Comment prépares-tu tes live shows? Est-ce totalement improvisé selon l’ambiance du public ou tout est déjà bien préparé à l’avance ?

La veille du concert je choisis ce que je vais jouer. Ce n’est pas comme un DJ set, il y a toute une préparation au préalable mais je peux faire des changements au dernier moment. C’est un show très conceptuel.

Que penses-tu de Barcelone ?

J’adore cette ville surtout quand je viens en hiver (rires)!  Il fait tellement beau, je vais à la plage c’est génial d’être dans une ville au bord de la mer. J’ai passé pas mal de vacances ici, j’ai toujours adoré

Selon toi quelle est la ville la plus représentative de la musique électronique: Paris, Londres, Berlin ou Barcelone ?

Ma ville préférée est celle où j’habite c’est-à-dire Berlin, juste parce que là-bas j’ai mon lit que je peux mixer directement dedans donc c’est assez pratique (sourire). Selon moi, la scène musicale de Londres est extraordinaire. Parce qu’à Londres il y a une culture très cosmopolite. Il y a beaucoup de Noirs, d’Indiens et je pense que cela contribue à faire de la musique underground très intéressante car il y a beaucoup de styles. C’est ce qui me manque un peu à Berlin, il n’y a pas ce mélange de cultures, il y a des DJs qui viennent du monde entier mais il n’y a pas autant de diversité dans la société, et c’est ce que j’adore à Londres. Musicalement parlant, Londres est donc ma ville préférée après Berlin.

Et si tu devais choisir entre Barcelone et Paris ?

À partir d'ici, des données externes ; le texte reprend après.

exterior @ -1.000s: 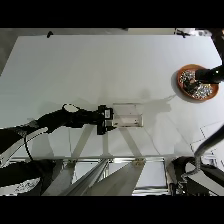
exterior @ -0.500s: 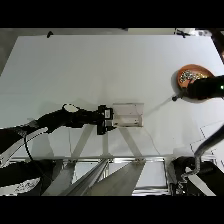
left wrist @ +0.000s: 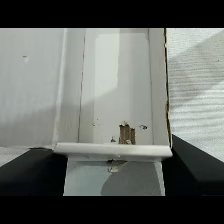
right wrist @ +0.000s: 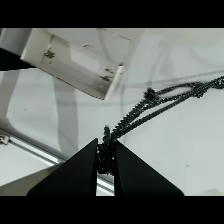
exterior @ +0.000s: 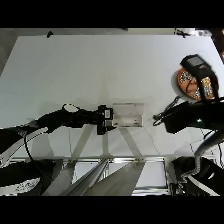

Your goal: Fold the box and place the chain.

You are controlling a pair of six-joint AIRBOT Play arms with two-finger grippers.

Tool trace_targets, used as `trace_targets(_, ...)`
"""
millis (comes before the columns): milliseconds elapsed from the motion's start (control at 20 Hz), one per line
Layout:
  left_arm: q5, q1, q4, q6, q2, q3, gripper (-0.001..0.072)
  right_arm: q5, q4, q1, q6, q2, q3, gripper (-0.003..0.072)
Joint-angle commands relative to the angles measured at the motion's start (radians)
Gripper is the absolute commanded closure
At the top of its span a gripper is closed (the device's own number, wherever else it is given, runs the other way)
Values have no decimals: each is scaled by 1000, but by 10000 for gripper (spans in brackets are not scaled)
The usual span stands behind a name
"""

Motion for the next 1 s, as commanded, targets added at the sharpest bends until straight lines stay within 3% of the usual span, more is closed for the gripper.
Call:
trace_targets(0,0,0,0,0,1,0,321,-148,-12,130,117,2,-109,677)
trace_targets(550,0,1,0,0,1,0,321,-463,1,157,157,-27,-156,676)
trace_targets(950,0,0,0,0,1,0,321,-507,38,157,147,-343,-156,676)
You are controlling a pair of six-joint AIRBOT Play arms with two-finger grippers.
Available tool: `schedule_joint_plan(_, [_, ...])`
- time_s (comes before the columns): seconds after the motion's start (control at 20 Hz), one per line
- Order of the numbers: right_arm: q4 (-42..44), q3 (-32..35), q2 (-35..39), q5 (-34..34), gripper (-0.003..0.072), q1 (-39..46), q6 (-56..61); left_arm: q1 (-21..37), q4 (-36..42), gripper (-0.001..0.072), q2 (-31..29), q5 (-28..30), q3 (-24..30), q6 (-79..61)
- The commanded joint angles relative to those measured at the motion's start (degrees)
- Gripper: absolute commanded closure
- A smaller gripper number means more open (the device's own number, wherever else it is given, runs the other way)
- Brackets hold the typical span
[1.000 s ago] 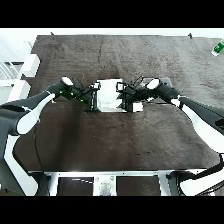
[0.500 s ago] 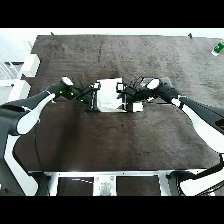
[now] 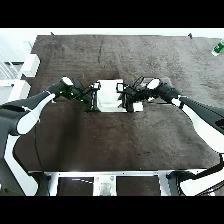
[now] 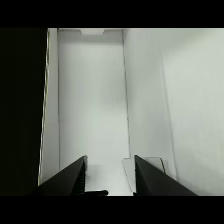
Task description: Fold the box and place the chain.
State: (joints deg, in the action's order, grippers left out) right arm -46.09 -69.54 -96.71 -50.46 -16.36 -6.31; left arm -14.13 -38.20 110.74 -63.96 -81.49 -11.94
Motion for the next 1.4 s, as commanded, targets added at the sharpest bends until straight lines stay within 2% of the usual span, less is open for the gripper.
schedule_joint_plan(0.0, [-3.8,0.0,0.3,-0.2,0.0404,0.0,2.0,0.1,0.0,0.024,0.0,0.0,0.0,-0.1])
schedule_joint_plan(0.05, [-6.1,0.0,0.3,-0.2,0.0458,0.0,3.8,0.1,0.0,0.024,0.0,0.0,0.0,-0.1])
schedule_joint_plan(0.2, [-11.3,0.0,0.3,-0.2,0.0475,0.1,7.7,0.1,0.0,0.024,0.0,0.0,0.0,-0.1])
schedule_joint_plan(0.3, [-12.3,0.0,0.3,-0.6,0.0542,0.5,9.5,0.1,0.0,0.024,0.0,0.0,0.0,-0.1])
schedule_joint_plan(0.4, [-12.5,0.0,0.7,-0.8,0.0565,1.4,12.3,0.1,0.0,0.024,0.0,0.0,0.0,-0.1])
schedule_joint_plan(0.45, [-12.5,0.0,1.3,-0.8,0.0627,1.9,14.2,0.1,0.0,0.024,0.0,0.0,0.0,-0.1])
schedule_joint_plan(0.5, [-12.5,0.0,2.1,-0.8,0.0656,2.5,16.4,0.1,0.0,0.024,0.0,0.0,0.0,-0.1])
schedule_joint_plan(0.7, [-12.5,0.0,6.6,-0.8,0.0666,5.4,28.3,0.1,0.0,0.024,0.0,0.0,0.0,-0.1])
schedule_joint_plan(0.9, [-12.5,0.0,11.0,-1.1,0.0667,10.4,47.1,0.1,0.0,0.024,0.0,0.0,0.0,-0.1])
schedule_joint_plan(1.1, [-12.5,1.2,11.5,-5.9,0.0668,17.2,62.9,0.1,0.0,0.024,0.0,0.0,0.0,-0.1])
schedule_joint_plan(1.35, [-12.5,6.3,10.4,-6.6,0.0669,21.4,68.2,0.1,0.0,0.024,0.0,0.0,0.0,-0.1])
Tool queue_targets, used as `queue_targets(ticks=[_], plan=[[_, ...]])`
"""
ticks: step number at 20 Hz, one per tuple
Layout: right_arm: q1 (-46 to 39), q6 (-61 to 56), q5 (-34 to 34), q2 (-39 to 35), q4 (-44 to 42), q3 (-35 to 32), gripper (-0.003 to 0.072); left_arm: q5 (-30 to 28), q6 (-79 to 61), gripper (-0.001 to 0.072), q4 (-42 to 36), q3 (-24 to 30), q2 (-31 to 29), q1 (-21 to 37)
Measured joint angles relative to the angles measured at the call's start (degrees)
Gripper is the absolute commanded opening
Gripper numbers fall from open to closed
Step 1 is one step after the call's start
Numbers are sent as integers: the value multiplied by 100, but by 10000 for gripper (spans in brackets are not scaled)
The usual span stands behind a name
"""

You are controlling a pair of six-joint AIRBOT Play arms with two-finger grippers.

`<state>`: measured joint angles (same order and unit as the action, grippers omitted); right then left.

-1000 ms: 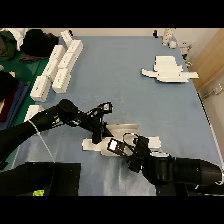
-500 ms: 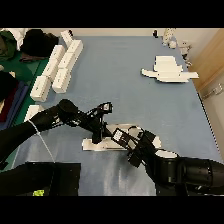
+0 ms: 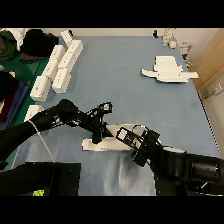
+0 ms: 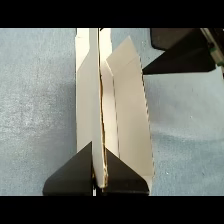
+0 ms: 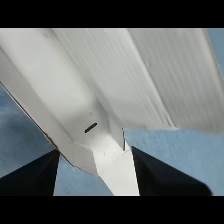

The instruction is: Fold the box.

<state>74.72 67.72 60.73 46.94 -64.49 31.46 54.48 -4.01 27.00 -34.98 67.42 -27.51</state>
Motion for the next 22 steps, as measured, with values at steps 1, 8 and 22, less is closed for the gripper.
queue_targets(ticks=[1,8,22], plan=[[-221,345,-125,-101,-142,-68,720,0,0,13,0,0,0,0],[-2503,4870,-1211,-485,-2830,-597,720,0,0,13,-2,-2,0,0],[-4754,10194,-1231,181,-6334,-925,720,0,-2,14,-2,0,0,0]])
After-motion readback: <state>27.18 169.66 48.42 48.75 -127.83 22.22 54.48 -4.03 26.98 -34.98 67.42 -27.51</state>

Barcelone sans hésitation ! Car il fait beau, et il y a la plage (rires). J’adore Paris aussi, les producteurs français sont très bons mais si je devais vivre dans une autre ville que Berlin je choisirais Barcelone pour le soleil, la mer et la plage !

Sur quels critères te bases-tu pour choisir les artistes de ton label Boys Noize Record?

Je recherche des artistes qui ont leur propre sonorité, c’est très important pour moi. C’est comme quand on va dans un magasin de disques, tu en écoutes cent, tu en achètes trois car ces trois-là ont un son spécial ou un style particulier et intéressant. Et tous les artistes Boys Noize ont un style spécial. Par exemple, Housemeister travaille sans ordinateur juste avec des machines. J’essaie toujours de trouver des gens avec un style particulier.